**What is expected**:
Output the material exactly, with every line intact.

**The data**:

---

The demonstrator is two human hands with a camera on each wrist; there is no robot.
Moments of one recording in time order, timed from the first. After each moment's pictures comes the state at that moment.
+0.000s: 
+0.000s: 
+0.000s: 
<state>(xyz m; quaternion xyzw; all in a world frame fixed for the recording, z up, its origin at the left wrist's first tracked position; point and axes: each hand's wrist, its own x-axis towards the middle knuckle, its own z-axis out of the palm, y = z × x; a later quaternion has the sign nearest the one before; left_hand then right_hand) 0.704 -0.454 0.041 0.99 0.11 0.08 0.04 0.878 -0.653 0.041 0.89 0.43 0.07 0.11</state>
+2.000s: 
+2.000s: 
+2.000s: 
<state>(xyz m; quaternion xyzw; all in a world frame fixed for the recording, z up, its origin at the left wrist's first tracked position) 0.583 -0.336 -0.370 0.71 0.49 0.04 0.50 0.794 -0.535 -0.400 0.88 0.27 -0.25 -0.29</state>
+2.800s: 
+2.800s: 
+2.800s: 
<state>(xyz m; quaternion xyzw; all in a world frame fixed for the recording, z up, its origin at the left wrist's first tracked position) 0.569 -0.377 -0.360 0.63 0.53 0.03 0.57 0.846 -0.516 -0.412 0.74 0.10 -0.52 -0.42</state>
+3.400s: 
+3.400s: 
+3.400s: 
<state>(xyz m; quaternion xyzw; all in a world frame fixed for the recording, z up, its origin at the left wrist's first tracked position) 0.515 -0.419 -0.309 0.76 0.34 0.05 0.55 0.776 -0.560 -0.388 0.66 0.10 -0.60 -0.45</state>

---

**Result of the exercise**:
The demonstrator is two human hands with a camera on each wrist; there is no robot.
Moments of one recording in time order, timed from the first. After each moment's pictures comes the state at that moment.
+0.000s: 
+0.000s: 
+0.000s: 
<state>(xyz m; quaternion xyzw; all in a world frame fixed for the recording, z up, its origin at the left wrist's first tracked position; point and axes: each hand's wrist, its own x-axis towards the middle knuckle, its own z-axis out of the palm, y = z × x; a later quaternion has the sign nearest the one before; left_hand then right_hand) 0.704 -0.454 0.041 0.99 0.11 0.08 0.04 0.878 -0.653 0.041 0.89 0.43 0.07 0.11</state>
+2.000s: 
+2.000s: 
+2.000s: 
<state>(xyz m; quaternion xyzw; all in a world frame fixed for the recording, z up, its origin at the left wrist's first tracked position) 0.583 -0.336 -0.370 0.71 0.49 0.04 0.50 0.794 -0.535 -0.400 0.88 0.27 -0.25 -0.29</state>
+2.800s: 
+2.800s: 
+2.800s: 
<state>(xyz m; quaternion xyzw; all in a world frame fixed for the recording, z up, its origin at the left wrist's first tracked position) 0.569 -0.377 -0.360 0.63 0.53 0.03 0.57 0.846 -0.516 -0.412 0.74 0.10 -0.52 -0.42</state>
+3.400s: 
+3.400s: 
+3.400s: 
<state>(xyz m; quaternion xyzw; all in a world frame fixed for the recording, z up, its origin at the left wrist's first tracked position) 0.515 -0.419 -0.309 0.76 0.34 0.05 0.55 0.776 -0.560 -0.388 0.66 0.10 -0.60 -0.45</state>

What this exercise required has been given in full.